• The problem
Below are some records; output all of them exactly.
───── Data to use
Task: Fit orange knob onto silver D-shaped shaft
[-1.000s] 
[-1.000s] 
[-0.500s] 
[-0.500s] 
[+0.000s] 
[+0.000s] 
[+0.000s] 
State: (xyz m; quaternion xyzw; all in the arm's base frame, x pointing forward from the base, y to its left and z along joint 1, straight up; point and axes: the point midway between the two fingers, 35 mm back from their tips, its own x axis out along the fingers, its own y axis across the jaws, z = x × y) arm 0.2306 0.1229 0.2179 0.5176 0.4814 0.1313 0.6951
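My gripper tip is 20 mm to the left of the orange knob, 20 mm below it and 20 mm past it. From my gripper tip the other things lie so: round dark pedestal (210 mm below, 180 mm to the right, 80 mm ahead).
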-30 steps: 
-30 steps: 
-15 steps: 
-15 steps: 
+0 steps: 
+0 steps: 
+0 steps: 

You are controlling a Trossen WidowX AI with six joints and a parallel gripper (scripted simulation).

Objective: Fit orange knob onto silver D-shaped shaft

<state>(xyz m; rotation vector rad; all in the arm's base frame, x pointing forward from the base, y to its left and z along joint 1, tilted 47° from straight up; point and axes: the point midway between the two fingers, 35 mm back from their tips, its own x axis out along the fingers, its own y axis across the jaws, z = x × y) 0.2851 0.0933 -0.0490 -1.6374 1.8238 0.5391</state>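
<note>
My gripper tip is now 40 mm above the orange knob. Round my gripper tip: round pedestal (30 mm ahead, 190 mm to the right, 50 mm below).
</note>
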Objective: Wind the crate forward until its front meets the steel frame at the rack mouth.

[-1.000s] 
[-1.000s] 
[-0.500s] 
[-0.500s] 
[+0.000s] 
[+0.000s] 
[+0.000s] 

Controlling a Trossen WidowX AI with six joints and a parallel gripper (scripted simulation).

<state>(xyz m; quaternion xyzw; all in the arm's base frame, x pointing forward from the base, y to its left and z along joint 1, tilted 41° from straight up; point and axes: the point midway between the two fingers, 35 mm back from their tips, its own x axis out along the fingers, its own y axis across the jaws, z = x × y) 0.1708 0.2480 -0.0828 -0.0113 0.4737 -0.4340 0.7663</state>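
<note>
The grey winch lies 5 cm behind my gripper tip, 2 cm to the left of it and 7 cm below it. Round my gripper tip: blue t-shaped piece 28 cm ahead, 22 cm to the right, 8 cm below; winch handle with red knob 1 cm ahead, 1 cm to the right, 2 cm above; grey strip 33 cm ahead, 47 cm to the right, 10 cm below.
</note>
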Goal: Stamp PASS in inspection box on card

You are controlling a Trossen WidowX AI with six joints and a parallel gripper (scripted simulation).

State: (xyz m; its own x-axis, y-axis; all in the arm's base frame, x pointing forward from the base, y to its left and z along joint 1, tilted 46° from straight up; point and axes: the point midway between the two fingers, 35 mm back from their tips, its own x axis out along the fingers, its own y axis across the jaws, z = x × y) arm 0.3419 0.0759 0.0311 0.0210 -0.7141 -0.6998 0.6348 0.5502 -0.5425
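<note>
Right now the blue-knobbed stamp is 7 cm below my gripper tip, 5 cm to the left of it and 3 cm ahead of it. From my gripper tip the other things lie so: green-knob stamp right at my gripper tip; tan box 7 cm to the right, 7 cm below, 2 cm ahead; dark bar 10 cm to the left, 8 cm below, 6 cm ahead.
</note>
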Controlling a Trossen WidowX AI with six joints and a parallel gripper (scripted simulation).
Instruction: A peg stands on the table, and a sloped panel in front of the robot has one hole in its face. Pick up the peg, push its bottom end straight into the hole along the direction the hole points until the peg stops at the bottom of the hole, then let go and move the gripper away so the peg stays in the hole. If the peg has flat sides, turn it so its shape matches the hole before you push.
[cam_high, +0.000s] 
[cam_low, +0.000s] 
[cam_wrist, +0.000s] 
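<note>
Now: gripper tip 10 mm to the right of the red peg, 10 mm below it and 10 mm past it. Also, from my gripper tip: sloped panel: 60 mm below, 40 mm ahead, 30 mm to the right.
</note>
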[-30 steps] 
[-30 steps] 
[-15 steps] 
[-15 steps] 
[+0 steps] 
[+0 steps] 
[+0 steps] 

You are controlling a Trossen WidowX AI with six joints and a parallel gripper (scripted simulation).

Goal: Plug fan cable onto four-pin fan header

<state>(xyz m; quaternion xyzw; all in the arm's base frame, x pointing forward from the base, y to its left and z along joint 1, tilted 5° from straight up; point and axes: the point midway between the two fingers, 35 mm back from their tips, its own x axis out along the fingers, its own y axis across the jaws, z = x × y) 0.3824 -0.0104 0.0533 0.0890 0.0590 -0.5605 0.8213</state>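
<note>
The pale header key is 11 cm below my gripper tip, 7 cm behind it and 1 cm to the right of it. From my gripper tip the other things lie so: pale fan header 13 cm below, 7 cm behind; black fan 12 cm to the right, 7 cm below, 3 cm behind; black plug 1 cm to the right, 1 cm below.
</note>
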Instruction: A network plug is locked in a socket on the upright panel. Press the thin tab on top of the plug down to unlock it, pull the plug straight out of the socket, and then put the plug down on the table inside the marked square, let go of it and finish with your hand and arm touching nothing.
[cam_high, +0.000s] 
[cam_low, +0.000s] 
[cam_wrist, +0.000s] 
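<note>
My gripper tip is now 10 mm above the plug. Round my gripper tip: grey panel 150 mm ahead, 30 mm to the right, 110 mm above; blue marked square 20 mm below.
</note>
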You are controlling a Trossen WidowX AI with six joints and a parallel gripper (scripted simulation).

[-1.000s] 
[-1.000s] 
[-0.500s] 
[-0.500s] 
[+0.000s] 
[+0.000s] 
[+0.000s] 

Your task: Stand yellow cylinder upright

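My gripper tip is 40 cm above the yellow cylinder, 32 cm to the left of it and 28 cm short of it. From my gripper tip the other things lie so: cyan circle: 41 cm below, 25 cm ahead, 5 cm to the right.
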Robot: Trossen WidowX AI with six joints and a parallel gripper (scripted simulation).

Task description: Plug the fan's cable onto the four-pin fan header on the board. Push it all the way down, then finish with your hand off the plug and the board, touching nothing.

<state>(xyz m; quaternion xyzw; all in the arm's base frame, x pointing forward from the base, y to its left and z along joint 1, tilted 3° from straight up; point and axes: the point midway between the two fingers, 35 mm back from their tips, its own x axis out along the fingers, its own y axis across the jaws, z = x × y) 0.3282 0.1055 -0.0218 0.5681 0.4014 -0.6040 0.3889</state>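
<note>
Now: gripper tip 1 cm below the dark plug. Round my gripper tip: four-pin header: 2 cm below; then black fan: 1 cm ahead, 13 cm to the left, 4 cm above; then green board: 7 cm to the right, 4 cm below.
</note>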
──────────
• Exercise result
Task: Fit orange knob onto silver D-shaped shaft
[-1.000s] 
[-1.000s] 
[-0.500s] 
[-0.500s] 
[+0.000s] 
[+0.000s] 
[+0.000s] 
State: (xyz m; quaternion xyzw; all in the arm's base frame, x pointing forward from the base, y to its left and z along joint 1, straight up; point and axes: the point midway between the two fingers, 35 mm back from their tips, its own x axis out along the fingers, its own y axis across the jaws, z = x × y) arm 0.2306 0.1229 0.2179 0.5176 0.4814 0.1313 0.6951
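My gripper tip is 20 mm to the left of the orange knob, 20 mm below it and 20 mm past it. From my gripper tip the other things lie so: round dark pedestal (210 mm below, 180 mm to the right, 80 mm ahead).
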-30 steps: 
-30 steps: 
-15 steps: 
-15 steps: 
+0 steps: 
+0 steps: 
+0 steps: 

You are controlling a Trossen WidowX AI with six joints and a parallel gripper (scripted simulation).

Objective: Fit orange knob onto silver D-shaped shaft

<state>(xyz m; rotation vector rad; all in the arm's base frame, x pointing forward from the base, y to its left and z along joint 1, tilted 47° from straight up; point and axes: the point midway between the two fingers, 35 mm back from their tips, its own x axis out along the fingers, its own y axis across the jaws, z = x × y) 0.2851 0.0933 -0.0490 -1.6374 1.8238 0.5391</state>
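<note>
My gripper tip is now 40 mm above the orange knob. Round my gripper tip: round pedestal (30 mm ahead, 190 mm to the right, 50 mm below).
</note>
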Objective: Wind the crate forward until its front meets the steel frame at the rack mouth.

[-1.000s] 
[-1.000s] 
[-0.500s] 
[-0.500s] 
[+0.000s] 
[+0.000s] 
[+0.000s] 

Controlling a Trossen WidowX AI with six joints and a parallel gripper (scripted simulation).

<state>(xyz m; quaternion xyzw; all in the arm's base frame, x pointing forward from the base, y to its left and z along joint 1, tilted 41° from straight up; point and axes: the point midway between the two fingers, 35 mm back from their tips, its own x axis out along the fingers, its own y axis across the jaws, z = x × y) 0.1708 0.2480 -0.0828 -0.0113 0.4737 -0.4340 0.7663</state>
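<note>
The grey winch lies 5 cm behind my gripper tip, 2 cm to the left of it and 7 cm below it. Round my gripper tip: blue t-shaped piece 28 cm ahead, 22 cm to the right, 8 cm below; winch handle with red knob 1 cm ahead, 1 cm to the right, 2 cm above; grey strip 33 cm ahead, 47 cm to the right, 10 cm below.
</note>
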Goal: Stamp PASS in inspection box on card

You are controlling a Trossen WidowX AI with six joints and a parallel gripper (scripted simulation).

State: (xyz m; its own x-axis, y-axis; all in the arm's base frame, x pointing forward from the base, y to its left and z along joint 1, tilted 46° from straight up; point and axes: the point midway between the two fingers, 35 mm back from their tips, its own x axis out along the fingers, its own y axis across the jaws, z = x × y) arm 0.3419 0.0759 0.0311 0.0210 -0.7141 -0.6998 0.6348 0.5502 -0.5425
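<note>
Right now the blue-knobbed stamp is 7 cm below my gripper tip, 5 cm to the left of it and 3 cm ahead of it. From my gripper tip the other things lie so: green-knob stamp right at my gripper tip; tan box 7 cm to the right, 7 cm below, 2 cm ahead; dark bar 10 cm to the left, 8 cm below, 6 cm ahead.
</note>
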Controlling a Trossen WidowX AI with six joints and a parallel gripper (scripted simulation).
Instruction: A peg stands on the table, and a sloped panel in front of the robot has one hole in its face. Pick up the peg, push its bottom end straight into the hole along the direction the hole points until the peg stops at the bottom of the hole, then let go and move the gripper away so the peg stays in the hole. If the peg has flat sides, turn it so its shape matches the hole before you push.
[cam_high, +0.000s] 
[cam_low, +0.000s] 
[cam_wrist, +0.000s] 
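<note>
Now: gripper tip 10 mm to the right of the red peg, 10 mm below it and 10 mm past it. Also, from my gripper tip: sloped panel: 60 mm below, 40 mm ahead, 30 mm to the right.
</note>
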[-30 steps] 
[-30 steps] 
[-15 steps] 
[-15 steps] 
[+0 steps] 
[+0 steps] 
[+0 steps] 

You are controlling a Trossen WidowX AI with six joints and a parallel gripper (scripted simulation).

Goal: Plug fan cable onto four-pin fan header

<state>(xyz m; quaternion xyzw; all in the arm's base frame, x pointing forward from the base, y to its left and z along joint 1, tilted 5° from straight up; point and axes: the point midway between the two fingers, 35 mm back from their tips, its own x axis out along the fingers, its own y axis across the jaws, z = x × y) 0.3824 -0.0104 0.0533 0.0890 0.0590 -0.5605 0.8213</state>
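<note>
The pale header key is 11 cm below my gripper tip, 7 cm behind it and 1 cm to the right of it. From my gripper tip the other things lie so: pale fan header 13 cm below, 7 cm behind; black fan 12 cm to the right, 7 cm below, 3 cm behind; black plug 1 cm to the right, 1 cm below.
</note>
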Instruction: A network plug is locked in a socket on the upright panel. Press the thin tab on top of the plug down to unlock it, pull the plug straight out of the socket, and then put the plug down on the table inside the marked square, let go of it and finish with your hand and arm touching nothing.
[cam_high, +0.000s] 
[cam_low, +0.000s] 
[cam_wrist, +0.000s] 
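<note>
My gripper tip is now 10 mm above the plug. Round my gripper tip: grey panel 150 mm ahead, 30 mm to the right, 110 mm above; blue marked square 20 mm below.
</note>
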You are controlling a Trossen WidowX AI with six joints and a parallel gripper (scripted simulation).

[-1.000s] 
[-1.000s] 
[-0.500s] 
[-0.500s] 
[+0.000s] 
[+0.000s] 
[+0.000s] 

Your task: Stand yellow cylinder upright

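My gripper tip is 40 cm above the yellow cylinder, 32 cm to the left of it and 28 cm short of it. From my gripper tip the other things lie so: cyan circle: 41 cm below, 25 cm ahead, 5 cm to the right.
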Robot: Trossen WidowX AI with six joints and a parallel gripper (scripted simulation).

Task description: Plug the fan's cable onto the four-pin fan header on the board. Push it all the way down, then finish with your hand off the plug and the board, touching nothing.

<state>(xyz m; quaternion xyzw; all in the arm's base frame, x pointing forward from the base, y to its left and z along joint 1, tilted 3° from straight up; point and axes: the point midway between the two fingers, 35 mm back from their tips, its own x axis out along the fingers, its own y axis across the jaws, z = x × y) 0.3282 0.1055 -0.0218 0.5681 0.4014 -0.6040 0.3889</state>
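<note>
Now: gripper tip 1 cm below the dark plug. Round my gripper tip: four-pin header: 2 cm below; then black fan: 1 cm ahead, 13 cm to the left, 4 cm above; then green board: 7 cm to the right, 4 cm below.
</note>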

The required response has been given in full.